From The Times (London), 9 Jul 1872, p 11:


COURT OF QUEEN’S BENCH, Guildhall July 8 (Sittings at Nisi Prius, before Mr. Justice HANNEN and a Special Jury.)



            This case arose out of a contract for the sale of jute.  It was an action by the sellers against the buyers for non-acceptance of the jute, the defence being that it was not the kind of jute sold, and this raised a question whether such a defence can be set up when it is expressed that there is to be no guarantee of quality, but the commodity is described by known marks.

            Sir J. Karslake, Mr. Edlin, Q.C., and Mr. Graham were for the plaintiff; Sir G. Honyman, Q.C., Mr. C. Butt, Q.C., Mr. Watkin Williams, and Mr. Ingham were for the defendant.

            The sale note, on which the case turned, was follows:

--“Bought, by order and for account of Messrs. Rehder and Co., the following jute of Messrs. Agelasto and Sagrandi: --1,500 bales of their C.A. (3) mark, crop of 1870, at 20/. Per ton, June-July shipment, to arrive in London per ship or ships from Calcutta; ship’s name, unless given above, to be declared within two months from date of bill of lading.  The jute to be taken without guarantee of quality, but to be in fair merchantable condition.”  The jute was rejected as not being according to contract, and the case for the defence was that it was another and an inferior kind of jute, not really corresponding with the mark C.A.,(3), and evidence was called to sustain this defence, while evidence was given for the plaintiff that the jute fairly answered the description.

            It appeared in evidence that jute (a species of hemp, grown in the East), varies in its growth, and differs a good deal as it is cut at different seasons of the year, and that different houses adopt different marks and numbers to indicate different kinds or qualities, the letters denoting kinds, and the numbers qualities.  A.C. denoted an assorted cargo, and the evidence for the defence was that this jute was not assorted.

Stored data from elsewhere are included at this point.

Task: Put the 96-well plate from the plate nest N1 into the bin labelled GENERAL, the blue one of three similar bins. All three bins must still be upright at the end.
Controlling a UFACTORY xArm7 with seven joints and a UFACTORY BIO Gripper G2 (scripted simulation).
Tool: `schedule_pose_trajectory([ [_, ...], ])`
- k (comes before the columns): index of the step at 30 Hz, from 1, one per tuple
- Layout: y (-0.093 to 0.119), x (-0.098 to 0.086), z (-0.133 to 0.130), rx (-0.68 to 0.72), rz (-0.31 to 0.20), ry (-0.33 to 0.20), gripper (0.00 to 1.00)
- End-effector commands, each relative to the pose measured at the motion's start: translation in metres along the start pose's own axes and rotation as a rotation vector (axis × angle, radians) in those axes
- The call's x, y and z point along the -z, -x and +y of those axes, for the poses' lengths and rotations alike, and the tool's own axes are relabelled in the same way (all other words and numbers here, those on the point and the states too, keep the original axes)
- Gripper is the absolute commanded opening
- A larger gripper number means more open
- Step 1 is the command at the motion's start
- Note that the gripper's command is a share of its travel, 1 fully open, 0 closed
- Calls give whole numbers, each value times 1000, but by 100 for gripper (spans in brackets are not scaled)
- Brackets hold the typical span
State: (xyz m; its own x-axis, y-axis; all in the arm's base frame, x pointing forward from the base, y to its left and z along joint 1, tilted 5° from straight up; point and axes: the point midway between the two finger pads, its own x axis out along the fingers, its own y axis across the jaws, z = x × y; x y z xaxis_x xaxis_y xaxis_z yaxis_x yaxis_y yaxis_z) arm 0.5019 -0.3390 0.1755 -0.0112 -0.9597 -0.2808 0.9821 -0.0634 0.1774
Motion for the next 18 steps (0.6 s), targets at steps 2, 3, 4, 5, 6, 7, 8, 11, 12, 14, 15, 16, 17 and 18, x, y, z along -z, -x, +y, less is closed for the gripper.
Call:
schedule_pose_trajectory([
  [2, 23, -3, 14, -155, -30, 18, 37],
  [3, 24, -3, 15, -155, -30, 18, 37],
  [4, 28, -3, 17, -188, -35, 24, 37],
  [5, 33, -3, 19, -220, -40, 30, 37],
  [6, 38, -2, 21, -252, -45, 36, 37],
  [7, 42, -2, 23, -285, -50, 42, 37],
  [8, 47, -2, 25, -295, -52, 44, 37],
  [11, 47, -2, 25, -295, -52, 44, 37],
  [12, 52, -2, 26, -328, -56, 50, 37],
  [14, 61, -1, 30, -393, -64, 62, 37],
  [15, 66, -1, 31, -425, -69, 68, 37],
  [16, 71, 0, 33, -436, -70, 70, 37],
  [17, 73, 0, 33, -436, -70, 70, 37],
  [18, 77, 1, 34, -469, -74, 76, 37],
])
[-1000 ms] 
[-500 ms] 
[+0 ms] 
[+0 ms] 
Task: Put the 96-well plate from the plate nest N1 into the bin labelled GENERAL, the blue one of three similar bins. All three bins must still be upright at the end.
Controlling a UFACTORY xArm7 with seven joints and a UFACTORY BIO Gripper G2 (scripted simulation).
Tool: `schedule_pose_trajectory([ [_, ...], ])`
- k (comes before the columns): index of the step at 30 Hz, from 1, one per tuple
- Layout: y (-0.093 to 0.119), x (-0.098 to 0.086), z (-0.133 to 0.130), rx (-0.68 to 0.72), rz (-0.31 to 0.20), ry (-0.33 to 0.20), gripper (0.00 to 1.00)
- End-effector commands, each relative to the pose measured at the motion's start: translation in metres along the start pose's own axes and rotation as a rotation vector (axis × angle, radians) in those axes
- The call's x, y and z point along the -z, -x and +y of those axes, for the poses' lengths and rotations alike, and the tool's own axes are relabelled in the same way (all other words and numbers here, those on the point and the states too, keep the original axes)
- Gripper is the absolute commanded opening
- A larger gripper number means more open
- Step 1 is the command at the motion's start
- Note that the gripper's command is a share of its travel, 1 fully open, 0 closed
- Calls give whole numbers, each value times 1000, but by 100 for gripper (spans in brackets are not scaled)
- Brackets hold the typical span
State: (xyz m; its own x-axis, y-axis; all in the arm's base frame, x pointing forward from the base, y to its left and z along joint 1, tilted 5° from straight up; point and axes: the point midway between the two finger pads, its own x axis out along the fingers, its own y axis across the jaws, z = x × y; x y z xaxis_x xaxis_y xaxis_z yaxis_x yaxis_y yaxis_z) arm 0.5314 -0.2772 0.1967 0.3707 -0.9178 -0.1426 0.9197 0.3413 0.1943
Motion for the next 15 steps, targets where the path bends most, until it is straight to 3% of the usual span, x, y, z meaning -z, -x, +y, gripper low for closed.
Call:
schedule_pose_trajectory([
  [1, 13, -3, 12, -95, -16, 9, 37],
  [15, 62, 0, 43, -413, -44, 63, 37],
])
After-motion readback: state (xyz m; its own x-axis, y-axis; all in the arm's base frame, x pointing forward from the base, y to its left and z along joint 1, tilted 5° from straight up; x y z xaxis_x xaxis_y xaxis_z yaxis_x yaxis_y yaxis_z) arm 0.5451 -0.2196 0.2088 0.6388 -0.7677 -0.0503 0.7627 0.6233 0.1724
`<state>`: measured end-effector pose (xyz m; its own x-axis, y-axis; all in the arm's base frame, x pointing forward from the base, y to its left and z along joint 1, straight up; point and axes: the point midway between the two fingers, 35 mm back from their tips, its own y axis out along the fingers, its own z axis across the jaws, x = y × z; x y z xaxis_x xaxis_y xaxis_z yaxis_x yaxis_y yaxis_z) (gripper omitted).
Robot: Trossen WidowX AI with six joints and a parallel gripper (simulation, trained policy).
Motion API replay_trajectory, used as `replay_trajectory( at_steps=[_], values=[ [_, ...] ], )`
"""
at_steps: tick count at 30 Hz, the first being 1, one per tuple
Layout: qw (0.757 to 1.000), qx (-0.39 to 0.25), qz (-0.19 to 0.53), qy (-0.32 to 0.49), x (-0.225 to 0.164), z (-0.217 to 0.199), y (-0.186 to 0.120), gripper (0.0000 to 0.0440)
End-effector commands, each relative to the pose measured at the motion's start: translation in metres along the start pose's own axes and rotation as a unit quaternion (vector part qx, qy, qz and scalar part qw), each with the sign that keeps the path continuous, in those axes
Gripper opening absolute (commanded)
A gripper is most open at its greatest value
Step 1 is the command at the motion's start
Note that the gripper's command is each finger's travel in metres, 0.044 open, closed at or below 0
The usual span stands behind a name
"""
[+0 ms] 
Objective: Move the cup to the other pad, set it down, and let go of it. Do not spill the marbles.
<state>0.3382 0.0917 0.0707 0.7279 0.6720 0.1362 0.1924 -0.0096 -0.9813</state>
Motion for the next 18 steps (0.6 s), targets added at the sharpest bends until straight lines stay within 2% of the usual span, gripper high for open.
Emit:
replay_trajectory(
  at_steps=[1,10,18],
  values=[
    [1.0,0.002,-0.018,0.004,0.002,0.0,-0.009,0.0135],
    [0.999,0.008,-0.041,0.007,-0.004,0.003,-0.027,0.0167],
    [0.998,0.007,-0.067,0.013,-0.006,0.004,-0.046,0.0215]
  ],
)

            The learned JUDGE, in summing up the case to the jury, told them this was a mercantile contract which it was for them to construe.  It had apparently been the object of the parties to preclude litigation, though they had not succeeded.  It was beyond a doubt that the jute was to be in fair condition, and that it w as, in fact, seemed beyond a doubt.  The contract, in terms, was to be “without guarantee of quality;” but that must be some limit.  Did the jute fairly come within the description given?  As to this the jury could hardly think that the contract would be satisfied by any jute provided; it had the specified mark and number on the bales.  The marks were intended to designate the kind and description of the article, and buyers would buy on the fait that the marks were true.  Jute that was not really C.A (3) could not be supplied in lieu of jute which really was of that description.  There was no guarantee of the quality of the jute, provided it answered the description given of it.

            The jury, after a brief consultation, retired to consider their verdict.  They were absent less than half an hour, and returned into court with a verdict for the defendant, but without any imputation upon the plaintiffs.

            The learned JUDGE said he entirely agreed.


The firm Agelasto & Sagrandi was dissolved by mutual consent, 1 Jul 1873.